La regale «Missa solemnis in do» dell'enfant prodige Johan Hummel
domenica 8 agosto 2004
La vicenda artistica e biografica di Johann Nepomuk Hummel (1778-1837) si è incrociata in modo sorprendente con quella delle più illustri figure del panorama musicale europeo coevo. Enfant-prodige e virtuoso della tastiera, aveva poco più di otto anni quando Mozart lo accolse a Vienna come compagno di giochi dei suoi figli e gli impartì lezioni private di pianoforte, facendolo esordire sotto la sua direzione in un concerto pubblico; allievo di Salieri a fianco di Beethoven, nel 1804 venne poi raccomandato dallo stesso Haydn come suo successore nella carica di Konzertmeister presso la corte dei principi ungheresi Esterházy.
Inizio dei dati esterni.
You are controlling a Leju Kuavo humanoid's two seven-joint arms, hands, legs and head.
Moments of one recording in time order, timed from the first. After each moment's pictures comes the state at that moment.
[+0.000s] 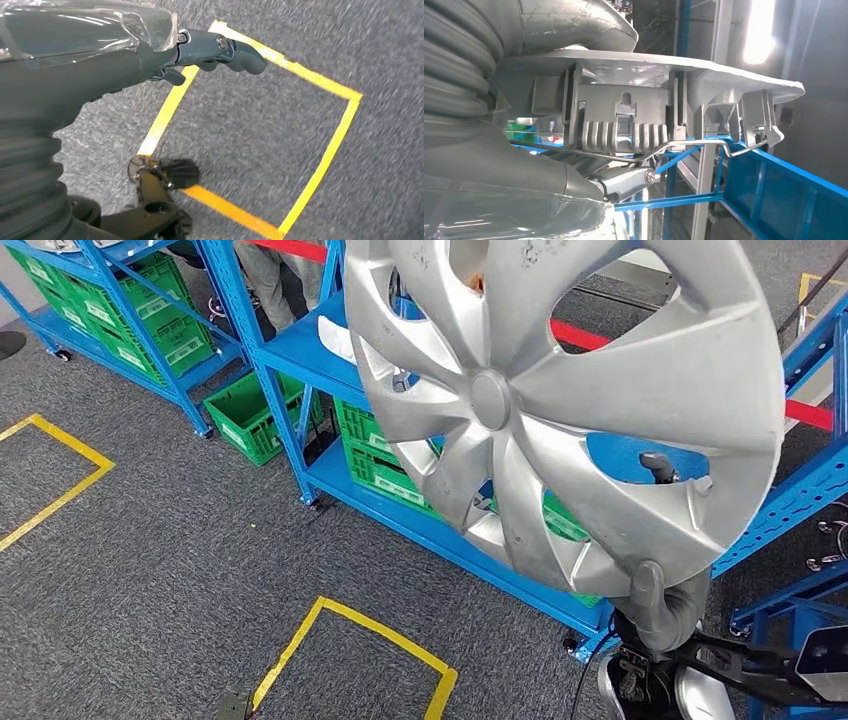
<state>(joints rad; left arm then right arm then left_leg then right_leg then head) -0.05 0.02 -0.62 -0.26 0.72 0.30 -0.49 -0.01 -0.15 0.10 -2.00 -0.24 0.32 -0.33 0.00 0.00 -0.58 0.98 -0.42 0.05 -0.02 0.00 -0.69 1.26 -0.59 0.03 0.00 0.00</state>
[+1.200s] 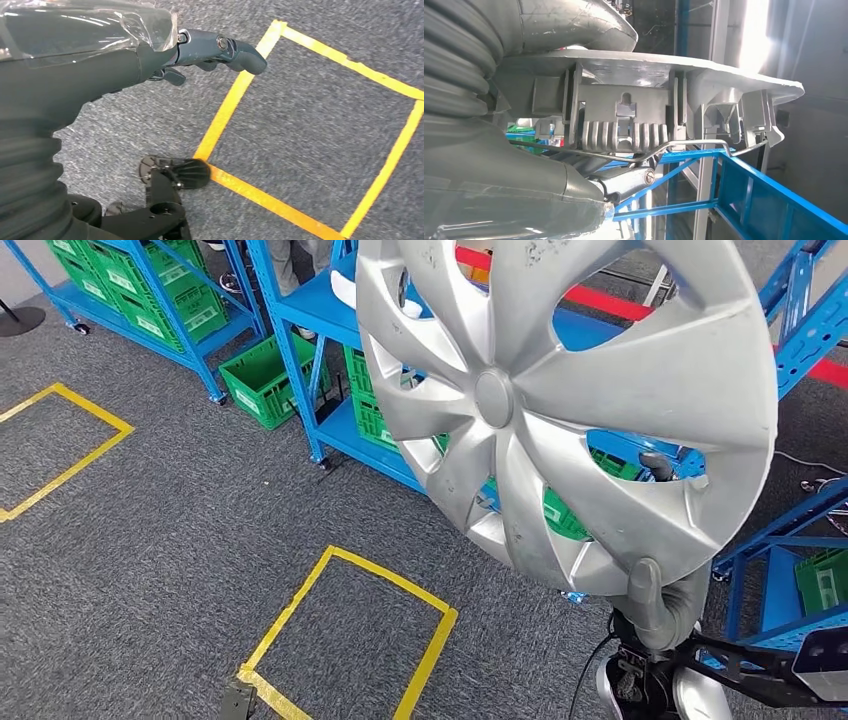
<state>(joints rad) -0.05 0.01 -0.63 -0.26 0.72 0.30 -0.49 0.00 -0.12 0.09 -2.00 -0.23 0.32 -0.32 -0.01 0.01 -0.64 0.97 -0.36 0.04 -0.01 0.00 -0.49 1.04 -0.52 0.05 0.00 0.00</state>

E proprio alla loro sfarzosa residenza di Eisenstadt è rimasta legata la parte più considerevole (in termini di quantità e qualità) della produzione di carattere religioso di Hummel, riconducibile a mottetti, oratori e soprattutto all'accompagnamento musicale della Santa Messa, per la quale ogni anno era regolarmente richiesta una nuova versione da eseguire in occasione dell'onomastico della principessa Maria Ermenegilda; una commissione prestigiosa che venne onorata, tra gli altri, anche da Haydn, con i suoi ultimi sei capolavori liturgici (tra il 1796 e il 1802), e da Beethoven, con la Messa in do op. 86 (nel 1807). Per il matrimonio della principessa Leopoldina, nel 1806 Hummel scrisse invece la Missa Solemnis in do maggiore, oggi proposta in prima incisione assoluta dal gruppo corale Tower Voices e dall'Orchestra Sinfonica della Nuova Zelanda diretti da Uwe Grodd (cd pubblicato da Naxos e distribuito da Ducale); un'interpretazione dagli esiti a tratti un po' discontinui (soprattutto per quanto riguarda il quartetto di cantanti solisti), ma che nel complesso dimostra una precisa e coerente chiave di lettura. Nell'assecondare in modo convincente il classicismo un po' manieristico di un'opera che riesce peraltro a sorprendere per la profondità di alcune pagine concepite con efficacissimo taglio poetico, come il Credo (con la splendida e commovente sezione dell'«Et incarnatus») o l'intenso Agnus Dei finale (coronato da un vivace episodio fugato); svelando echi di quella «purezza mozartiana» che è stata riconosciuta all'arte di Hummel da un giudice severo come Robert Schumann.